I’ve kept diaries as far back as I can remember. When I lived with mom, I wrote in the composition books and on loose leaf, never in anything that looked like a diary because I was scared my sister would read it and would use it taunt me more than she already did, or worst, that she would tell mom.
“Writing was the healing place where I could collect the bits and pieces, where I could put them together again. It was the sanctuary, the safe place.” ~bell hooks, “Writing from the darkness”
Writing was the only safe place I had. It was the one thing that was mine. My journaling was an integral part of the road that led me here, to this writing, to the blogs I post, the essays and memoir. It was my struggle against being molded, against being broken, against becoming like anything and anyone other than who I was.
I was trying to be brave. I know now that an anguished heart is never a brave heart. ~bell hooks
All these years later, I’m still trying to be brave. This confessional writing, this breaking of these decades long silences, it’s all a way of gathering the pieces, a licking of the wounds, a “ya basta.” So when that professor told me when I was a student at Columbia University that journaling isn’t writing, “You’re not writing unless you’re working on a poem or a story,” I sneered at his arrogance. “That’s bullshit,” I said, not caring about the consequences. It was in journaling that I started to find and define myself. It was in journaling that I sought refuge and created a safe space for myself. And, it was in journaling that I began my journey to memoir. It’s why I ask my students if they journal and, if so, how long? If not, why not? Journaling has long been disregarded because it is largely a feminine undertaking, pero, carajo, it was in journaling that I started to back my power and learned to exert myself in different ways, and that has played an integral role in shaping me into the woman and writer I am today.

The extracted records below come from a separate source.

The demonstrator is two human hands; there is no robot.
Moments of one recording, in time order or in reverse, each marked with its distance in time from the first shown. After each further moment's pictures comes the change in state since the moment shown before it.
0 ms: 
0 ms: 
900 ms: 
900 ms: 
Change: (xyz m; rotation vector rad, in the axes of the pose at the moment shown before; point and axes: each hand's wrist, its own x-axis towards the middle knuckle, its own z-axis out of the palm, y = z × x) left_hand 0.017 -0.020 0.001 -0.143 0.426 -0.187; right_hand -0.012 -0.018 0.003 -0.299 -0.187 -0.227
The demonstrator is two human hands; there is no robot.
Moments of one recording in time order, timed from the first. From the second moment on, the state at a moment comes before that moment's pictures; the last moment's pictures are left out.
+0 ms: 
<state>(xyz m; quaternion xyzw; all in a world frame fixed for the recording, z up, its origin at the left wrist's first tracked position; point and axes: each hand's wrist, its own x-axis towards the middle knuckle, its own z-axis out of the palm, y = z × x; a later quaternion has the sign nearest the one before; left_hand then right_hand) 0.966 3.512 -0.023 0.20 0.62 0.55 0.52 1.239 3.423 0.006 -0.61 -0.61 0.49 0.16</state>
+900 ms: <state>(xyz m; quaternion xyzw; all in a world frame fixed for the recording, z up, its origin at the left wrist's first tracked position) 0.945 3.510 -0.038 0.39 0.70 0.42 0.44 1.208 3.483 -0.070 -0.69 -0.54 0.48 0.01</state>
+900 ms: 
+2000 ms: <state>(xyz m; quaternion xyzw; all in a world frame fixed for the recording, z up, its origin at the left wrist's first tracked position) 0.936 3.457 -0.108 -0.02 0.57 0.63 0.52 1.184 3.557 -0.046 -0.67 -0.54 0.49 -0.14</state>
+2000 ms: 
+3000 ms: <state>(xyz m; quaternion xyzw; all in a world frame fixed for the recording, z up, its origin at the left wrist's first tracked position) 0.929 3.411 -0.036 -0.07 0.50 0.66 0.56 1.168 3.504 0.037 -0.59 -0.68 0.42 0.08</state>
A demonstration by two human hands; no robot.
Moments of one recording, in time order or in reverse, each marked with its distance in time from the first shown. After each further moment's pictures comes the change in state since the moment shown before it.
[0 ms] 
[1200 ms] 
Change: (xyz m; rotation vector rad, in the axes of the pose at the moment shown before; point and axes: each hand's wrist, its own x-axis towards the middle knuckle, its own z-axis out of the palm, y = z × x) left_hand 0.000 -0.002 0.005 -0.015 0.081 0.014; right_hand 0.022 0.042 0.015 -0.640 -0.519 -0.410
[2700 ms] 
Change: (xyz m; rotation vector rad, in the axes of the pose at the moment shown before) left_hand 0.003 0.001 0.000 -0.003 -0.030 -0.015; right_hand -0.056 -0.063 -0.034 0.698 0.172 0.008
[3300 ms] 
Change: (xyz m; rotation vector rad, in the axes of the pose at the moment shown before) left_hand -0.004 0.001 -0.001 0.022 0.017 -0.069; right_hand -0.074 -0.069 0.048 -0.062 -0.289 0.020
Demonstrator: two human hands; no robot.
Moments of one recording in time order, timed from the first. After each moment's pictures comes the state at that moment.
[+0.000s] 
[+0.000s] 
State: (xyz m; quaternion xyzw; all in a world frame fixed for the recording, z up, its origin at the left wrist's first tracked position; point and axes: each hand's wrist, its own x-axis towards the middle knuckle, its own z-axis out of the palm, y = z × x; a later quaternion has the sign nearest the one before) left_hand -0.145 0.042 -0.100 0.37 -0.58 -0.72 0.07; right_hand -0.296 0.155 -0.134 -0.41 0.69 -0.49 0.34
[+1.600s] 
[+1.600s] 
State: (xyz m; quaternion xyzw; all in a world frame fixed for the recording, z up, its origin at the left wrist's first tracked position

A distinction must be made between that writing which enables us to hold on to life even as we are clinging to old hurts and wounds and that writing which offers to us a space where we are able to confront reality in such a way that we live more fully. Such writing is not an anchor that we mistakenly cling to so as not to drown. It is writing that truly rescues, that enables us to reach the shore, to recover. ~bell hooks, “Writing from the darkness”
It was after Chris Abani gave me shaken baby syndrome that my writing started to shift. I pulled up a chair and sat in my grief and started to dig into it. It’s why I couldn’t finish that 352 page novel I walked around with for six months after VONA 2010—memoir took over. The writing took on a new mission—a mission of rescuing myself, reclaiming the little girl I was. And four years later, hundreds and hundreds of pages of journaling and memoir drafts and essays later, I’m still working on recovering. I’m still trying to reach the shore. Toni Morrison was right when she wrote, “Freeing yourself was one thing, claiming ownership of that freed self was another.” Indeed it is.
So true and so real. We have to dig deeper as to the why and also respect our own personal processes even when others don’t or can’t. Gracias for this.